This week, I went to the Gabbert Raptor Center at the University of Minnesota. I went on a guided tour and learned about many different kinds of raptors. Some of them were injured and stayed at the center for a little while; others were there because of human imprinting. Human imprinting is when an animal loses their natural fear of humans and therefore, cannot be returned to the wild.
At the beginning of the tour, they brought out an female American Kestrel. It is North America’s littlest falcon. It was pretty cool seeing a kestrel up close where in the wild you can’t see them as much. An interesting fact about the kestrel is that it can see ultraviolet light. This means it can see other animal’s urine trails from far away.

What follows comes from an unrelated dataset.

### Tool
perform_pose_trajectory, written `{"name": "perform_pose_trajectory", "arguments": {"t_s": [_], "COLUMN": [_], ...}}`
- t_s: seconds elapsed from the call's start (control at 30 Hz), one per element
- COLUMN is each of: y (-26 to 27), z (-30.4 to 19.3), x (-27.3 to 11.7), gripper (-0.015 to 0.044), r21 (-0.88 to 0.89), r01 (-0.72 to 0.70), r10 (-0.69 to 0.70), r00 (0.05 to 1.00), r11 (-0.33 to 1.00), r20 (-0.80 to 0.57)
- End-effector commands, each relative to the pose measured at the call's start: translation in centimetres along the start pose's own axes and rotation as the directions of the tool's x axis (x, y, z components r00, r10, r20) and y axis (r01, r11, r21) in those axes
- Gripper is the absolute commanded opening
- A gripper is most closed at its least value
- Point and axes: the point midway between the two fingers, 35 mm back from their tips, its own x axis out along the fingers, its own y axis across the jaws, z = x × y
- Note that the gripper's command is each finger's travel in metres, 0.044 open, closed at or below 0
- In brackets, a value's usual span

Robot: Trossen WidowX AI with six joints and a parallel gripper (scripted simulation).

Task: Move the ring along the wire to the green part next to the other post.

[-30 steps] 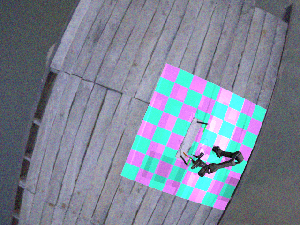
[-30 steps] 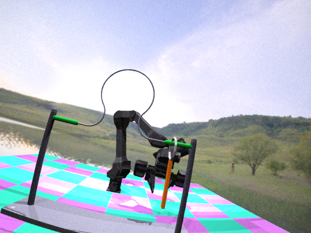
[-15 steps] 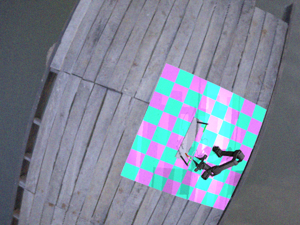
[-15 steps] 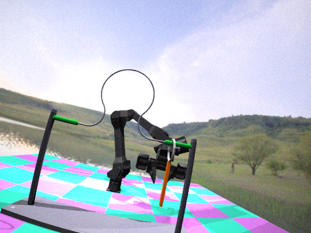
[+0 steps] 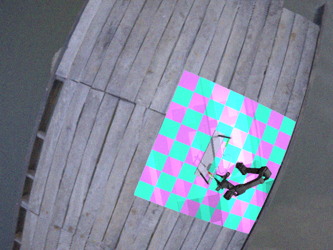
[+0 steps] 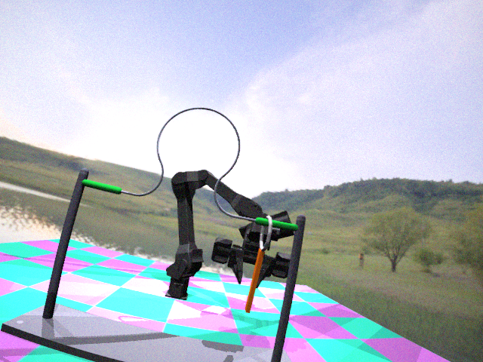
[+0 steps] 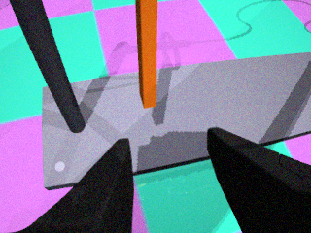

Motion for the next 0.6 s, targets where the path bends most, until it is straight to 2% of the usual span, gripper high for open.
{"name": "perform_pose_trajectory", "arguments": {"t_s": [0.0, 0.07, 0.13, 0.27, 0.43, 0.57], "y": [0.0, 0.0, 0.1, -0.1, -0.1, -0.1], "z": [0.1, 0.1, -0.1, 0.1, 0.1, 0.1], "x": [0.0, 0.0, -0.8, -4.8, -5.0, -5.0], "gripper": [0.0160, 0.0160, 0.0212, 0.0317, 0.0440, 0.0440], "r21": [0.005, 0.005, 0.001, -0.001, -0.001, -0.001], "r01": [0.002, 0.002, 0.000, 0.000, 0.000, 0.000], "r10": [-0.002, -0.002, 0.000, 0.000, 0.000, 0.000], "r00": [1.000, 1.000, 1.000, 1.000, 1.000, 1.000], "r11": [1.000, 1.000, 1.000, 1.000, 1.000, 1.000], "r20": [0.002, 0.002, -0.003, 0.002, 0.003, 0.003]}}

I saw two Bald Eagles while I was there. The one on the left is a male adult and fully mature. And the one on the right is a female juvenile.
This is a female Northern Harrier. It was refusing to take a bath when I was taking pictures of it. I have never seen a Northern Harrier before so it was cool to see one.
I also saw a Barred Owl there. I have a post about Barred Owls that you can check out on my blog.
They had two Great Horned owls there, which was amazing to see. The Great Horned is the largest owl in North America. The horns on the Great Horned owl are not really horns at all, they are actually just tufts. Great Horned Owls aren’t all the same color and size.
When I was leaving the center, they brought out a red-tailed hawk, who was screaming a lot.